Tratamiento del vaginismo

 

  1. Corregir las causas físicas que producen dolor

  2. Cuando persiste, son eficaces las técnicas de relajación muscular como la dilatación gradual:

 

  • La exploración genital antes de comenzar la dilatación gradual, se hace en el consultorio, en presencia de la pareja.

  • El médico identifica las partes anatómicas, mientras la paciente se autoexamina utilizando un espejo. Como estrategia para disminuir la ansiedad en ambos miembros, se debe facilitar la comunicación acerca de temas sexuales y mostrar y enseñarle el uso de los dilatadores, para ser aplicados en su casa por ella misma o por su pareja.

  • Se introducen en la vagina dilatadores lubricados de goma o plástico de pequeño calibre, cuyo tamaño se va incrementando a medida que se progresa en el ejercicio; se mantienen durante 10 minutos y se retiran.

  • La dilatación gradual debe realizarse al menos 3 veces a la semana, y un procedimiento similar con sus dedos, una a dos veces por día.

  • Realizar ejercicios de Kegel mientras se tiene colocado el dilatador, tomando conciencia de la sensación de contracción- relajación, ayuda a la paciente a desarrollar un control de su musculatura vaginal.

  • Se le pide a la paciente que coloque una mano en la cara interna del muslo y contraiga y relaje los músculos, ayuda a concentrarse en los músculos y no en el objeto intravaginal.

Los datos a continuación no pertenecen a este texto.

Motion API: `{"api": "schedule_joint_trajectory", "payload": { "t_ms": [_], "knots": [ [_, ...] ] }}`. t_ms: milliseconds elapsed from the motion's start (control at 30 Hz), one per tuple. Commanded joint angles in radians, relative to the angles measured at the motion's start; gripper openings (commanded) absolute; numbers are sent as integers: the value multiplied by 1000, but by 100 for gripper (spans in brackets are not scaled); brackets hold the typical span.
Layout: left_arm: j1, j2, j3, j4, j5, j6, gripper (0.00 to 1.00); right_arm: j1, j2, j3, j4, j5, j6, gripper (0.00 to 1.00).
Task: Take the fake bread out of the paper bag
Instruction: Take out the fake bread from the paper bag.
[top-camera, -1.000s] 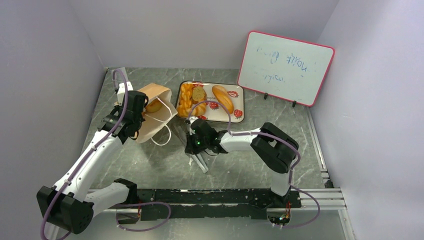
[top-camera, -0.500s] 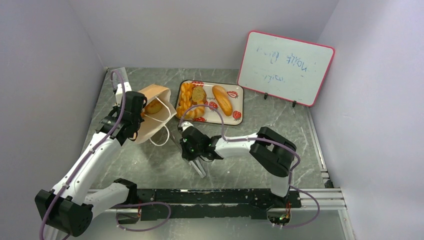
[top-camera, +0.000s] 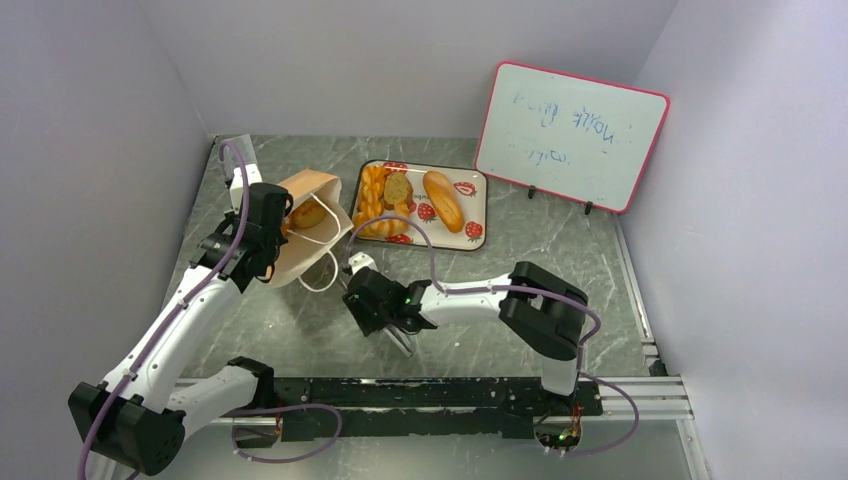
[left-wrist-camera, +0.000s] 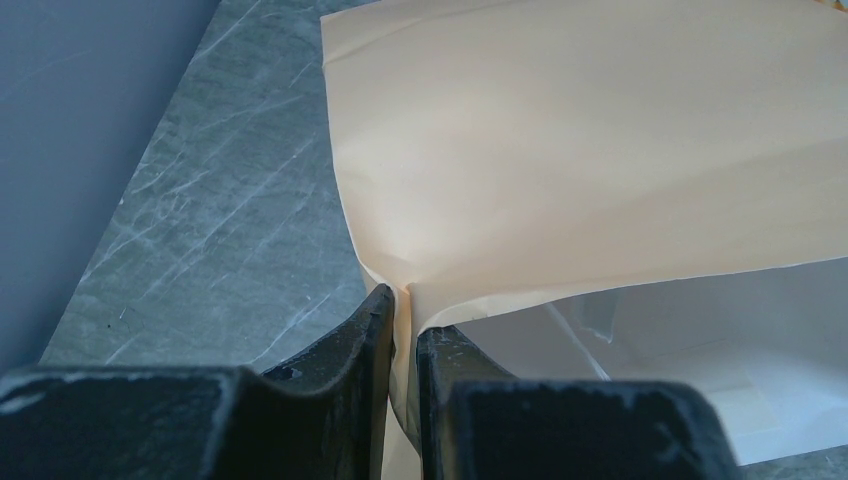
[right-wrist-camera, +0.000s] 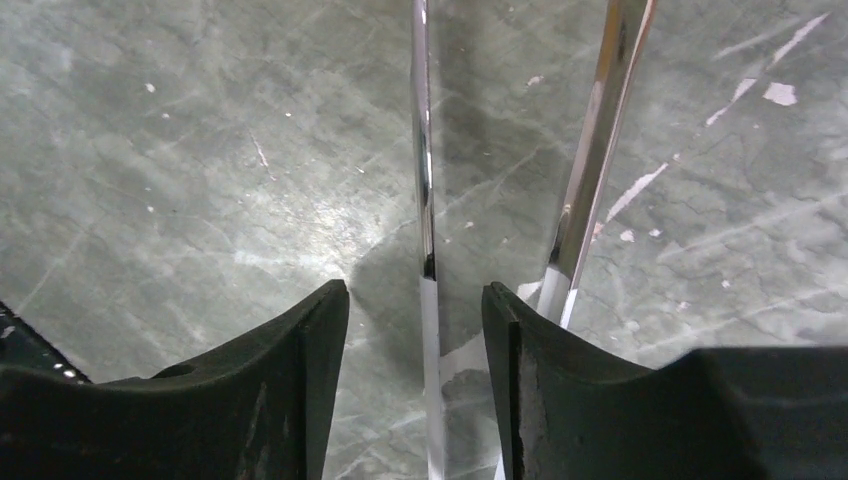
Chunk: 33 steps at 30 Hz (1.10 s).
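The tan paper bag (top-camera: 312, 232) lies tipped on the table, mouth toward the tray. One golden fake bread (top-camera: 307, 212) shows inside the mouth. My left gripper (top-camera: 276, 216) is shut on the bag's rim; in the left wrist view the paper bag (left-wrist-camera: 600, 150) is pinched flat in the gripper (left-wrist-camera: 403, 300). More fake bread lies on the tray: a braided twist (top-camera: 370, 195), a round slice (top-camera: 398, 187) and an oblong loaf (top-camera: 445, 198). My right gripper (top-camera: 378, 318) is low over the table, open (right-wrist-camera: 415, 300), holding no bread.
Silver tongs (right-wrist-camera: 424, 180) lie on the table under my right gripper, one blade between the jaws and the other outside the right finger. The strawberry-print tray (top-camera: 476, 183) sits behind. A pink-framed whiteboard (top-camera: 570, 135) leans at the back right.
My right gripper has moved left and toward the near edge along the tongs, and its jaws have opened. The left gripper keeps its hold on the bag, barely moved.
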Motion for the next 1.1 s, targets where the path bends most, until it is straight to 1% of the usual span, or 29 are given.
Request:
{"api": "schedule_joint_trajectory", "payload": {
  "t_ms": [0, 133, 200, 333, 400, 467, 600, 667, 900, 1067],
  "knots": [
    [8, -19, 20, 11, -9, -1, 7, 31, -37, 15, -116, 147, -33, 53],
    [7, -16, 20, 11, -9, 2, 7, 85, -133, 0, -109, 288, -69, 54],
    [7, -12, 19, 11, -9, 4, 7, 91, -171, -21, -80, 344, -78, 57],
    [7, 5, 22, 18, -11, 17, 7, 91, -191, -58, -45, 400, -94, 62],
    [8, 12, 25, 22, -13, 24, 7, 90, -183, -60, -41, 402, -96, 64],
    [7, 17, 27, 26, -10, 29, 7, 90, -176, -104, -23, 387, -94, 65],
    [7, 25, 27, 29, -4, 34, 7, 90, -176, -176, 47, 365, -79, 76],
    [8, 29, 27, 29, -2, 35, 7, 91, -178, -209, 90, 348, -80, 78],
    [8, 38, 40, 21, -4, 48, 7, 90, -138, -257, 197, 306, -104, 79],
    [8, 41, 46, 8, -2, 48, 7, 86, -88, -302, 319, 300, -117, 77]
  ]
}}
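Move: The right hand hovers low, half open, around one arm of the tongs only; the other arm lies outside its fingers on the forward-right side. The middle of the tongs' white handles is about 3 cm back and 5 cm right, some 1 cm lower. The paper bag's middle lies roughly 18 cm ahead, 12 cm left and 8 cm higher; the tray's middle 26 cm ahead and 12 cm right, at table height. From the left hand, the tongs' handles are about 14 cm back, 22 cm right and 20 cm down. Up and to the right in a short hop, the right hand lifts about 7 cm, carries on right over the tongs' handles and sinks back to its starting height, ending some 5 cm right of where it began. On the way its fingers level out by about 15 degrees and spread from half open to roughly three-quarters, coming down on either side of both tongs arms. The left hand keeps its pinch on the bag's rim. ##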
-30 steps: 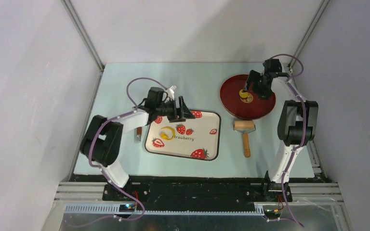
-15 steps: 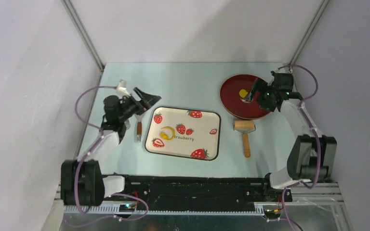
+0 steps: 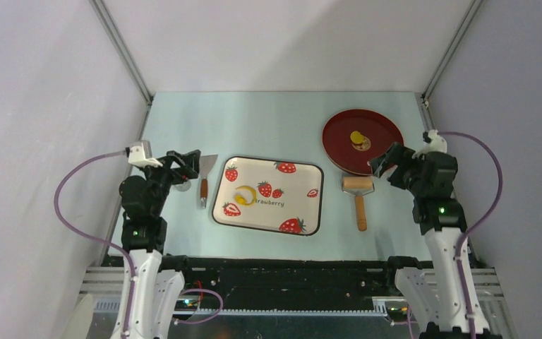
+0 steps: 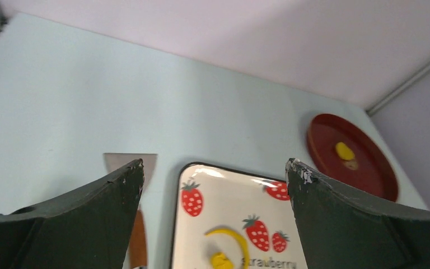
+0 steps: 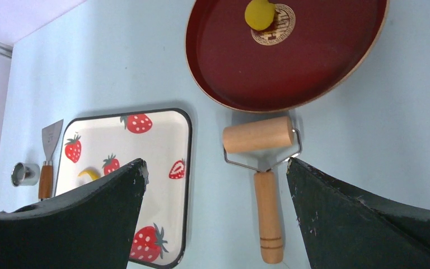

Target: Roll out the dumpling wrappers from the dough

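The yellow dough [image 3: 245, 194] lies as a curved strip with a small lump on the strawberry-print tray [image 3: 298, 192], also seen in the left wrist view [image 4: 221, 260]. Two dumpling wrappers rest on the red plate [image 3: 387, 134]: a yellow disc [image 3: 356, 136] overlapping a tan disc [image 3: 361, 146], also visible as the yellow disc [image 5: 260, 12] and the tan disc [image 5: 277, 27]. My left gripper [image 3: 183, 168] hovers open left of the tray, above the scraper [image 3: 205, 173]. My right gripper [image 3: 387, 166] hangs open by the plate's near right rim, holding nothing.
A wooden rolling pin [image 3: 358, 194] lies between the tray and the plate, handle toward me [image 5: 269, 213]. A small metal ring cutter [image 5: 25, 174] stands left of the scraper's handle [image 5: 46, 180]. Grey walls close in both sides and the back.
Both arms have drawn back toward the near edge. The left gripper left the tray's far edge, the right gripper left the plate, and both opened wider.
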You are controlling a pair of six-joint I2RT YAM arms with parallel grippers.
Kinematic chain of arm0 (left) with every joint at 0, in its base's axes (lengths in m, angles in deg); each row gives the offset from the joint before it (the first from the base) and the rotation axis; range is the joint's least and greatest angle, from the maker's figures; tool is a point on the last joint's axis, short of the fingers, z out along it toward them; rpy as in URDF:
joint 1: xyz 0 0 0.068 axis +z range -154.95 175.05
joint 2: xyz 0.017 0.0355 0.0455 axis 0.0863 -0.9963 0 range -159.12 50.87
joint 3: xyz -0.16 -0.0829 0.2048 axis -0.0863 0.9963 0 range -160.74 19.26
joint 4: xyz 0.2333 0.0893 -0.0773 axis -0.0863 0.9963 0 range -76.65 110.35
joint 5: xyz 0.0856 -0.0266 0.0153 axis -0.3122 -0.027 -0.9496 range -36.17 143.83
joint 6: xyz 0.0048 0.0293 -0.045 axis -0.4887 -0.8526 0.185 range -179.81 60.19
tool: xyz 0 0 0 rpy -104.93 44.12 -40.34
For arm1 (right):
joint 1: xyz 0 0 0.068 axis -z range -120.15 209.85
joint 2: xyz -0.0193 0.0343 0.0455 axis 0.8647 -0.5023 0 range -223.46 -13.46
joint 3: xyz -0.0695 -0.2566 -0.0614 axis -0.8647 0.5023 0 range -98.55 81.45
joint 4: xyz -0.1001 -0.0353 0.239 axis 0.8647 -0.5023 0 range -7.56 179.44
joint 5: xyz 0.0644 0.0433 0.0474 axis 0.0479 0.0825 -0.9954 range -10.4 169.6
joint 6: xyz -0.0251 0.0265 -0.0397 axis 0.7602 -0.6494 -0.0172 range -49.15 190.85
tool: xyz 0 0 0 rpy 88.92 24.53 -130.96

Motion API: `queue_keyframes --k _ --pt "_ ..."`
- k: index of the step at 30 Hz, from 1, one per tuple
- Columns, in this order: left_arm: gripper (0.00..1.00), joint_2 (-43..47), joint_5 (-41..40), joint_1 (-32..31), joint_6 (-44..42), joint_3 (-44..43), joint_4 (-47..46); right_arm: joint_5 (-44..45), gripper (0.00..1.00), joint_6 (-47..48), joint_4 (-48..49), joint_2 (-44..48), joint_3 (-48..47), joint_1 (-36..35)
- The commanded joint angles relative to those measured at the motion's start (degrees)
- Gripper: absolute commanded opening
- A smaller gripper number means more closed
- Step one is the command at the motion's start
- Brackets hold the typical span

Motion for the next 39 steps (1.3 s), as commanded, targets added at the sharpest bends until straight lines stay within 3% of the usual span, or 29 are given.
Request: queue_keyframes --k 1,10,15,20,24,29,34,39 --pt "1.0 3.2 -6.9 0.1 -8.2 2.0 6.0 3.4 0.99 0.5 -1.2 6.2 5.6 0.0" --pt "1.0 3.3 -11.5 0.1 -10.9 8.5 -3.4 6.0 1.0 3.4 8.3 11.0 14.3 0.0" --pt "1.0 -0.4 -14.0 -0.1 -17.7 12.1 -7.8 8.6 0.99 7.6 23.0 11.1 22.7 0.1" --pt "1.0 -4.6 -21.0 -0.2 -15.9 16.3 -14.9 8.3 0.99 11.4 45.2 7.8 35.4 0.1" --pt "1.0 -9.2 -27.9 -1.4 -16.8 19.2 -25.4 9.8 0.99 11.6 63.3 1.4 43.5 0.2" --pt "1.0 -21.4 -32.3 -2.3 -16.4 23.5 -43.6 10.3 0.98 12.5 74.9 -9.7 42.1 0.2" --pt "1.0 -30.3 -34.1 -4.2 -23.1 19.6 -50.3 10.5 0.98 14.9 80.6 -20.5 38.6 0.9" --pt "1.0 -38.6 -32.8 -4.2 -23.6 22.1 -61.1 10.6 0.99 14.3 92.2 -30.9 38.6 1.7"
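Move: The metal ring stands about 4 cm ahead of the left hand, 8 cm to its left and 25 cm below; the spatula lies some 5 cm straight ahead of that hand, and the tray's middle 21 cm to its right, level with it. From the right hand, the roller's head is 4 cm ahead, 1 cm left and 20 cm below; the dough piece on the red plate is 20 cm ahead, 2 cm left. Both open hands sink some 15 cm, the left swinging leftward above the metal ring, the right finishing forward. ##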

  • Sólo cuando la paciente tolera la inserción de los dilatadores mayores sin molestias, se intenta la relación sexual.

3. Otras ayudas importantes son: la combinación de psicoterapia con experiencias sexuales prescritas, con el apoyo de un equipo médico-psicológico de profesionales adiestrados: entre ellas contamos:

  • Ejercicios de comunicación, sexuales y no sexuales, verbales o corporales, que deben llevarse a cabo en el hogar y cuyo objetivo básico es bajar el nivel de ansiedad, conocer más sobre el propio cuerpo de la compañera/o, modificar actitudes negativas con respecto a la sexualidad, y lo más importante, la no obligatoriedad del éxito en estas primeras experiencias.

4. Realizar sesiones de información sexual que se complementan con videos, diapositivas, libros, en las cuales se replantean técnicas sexuales efectivas, mitos y creencias sexuales.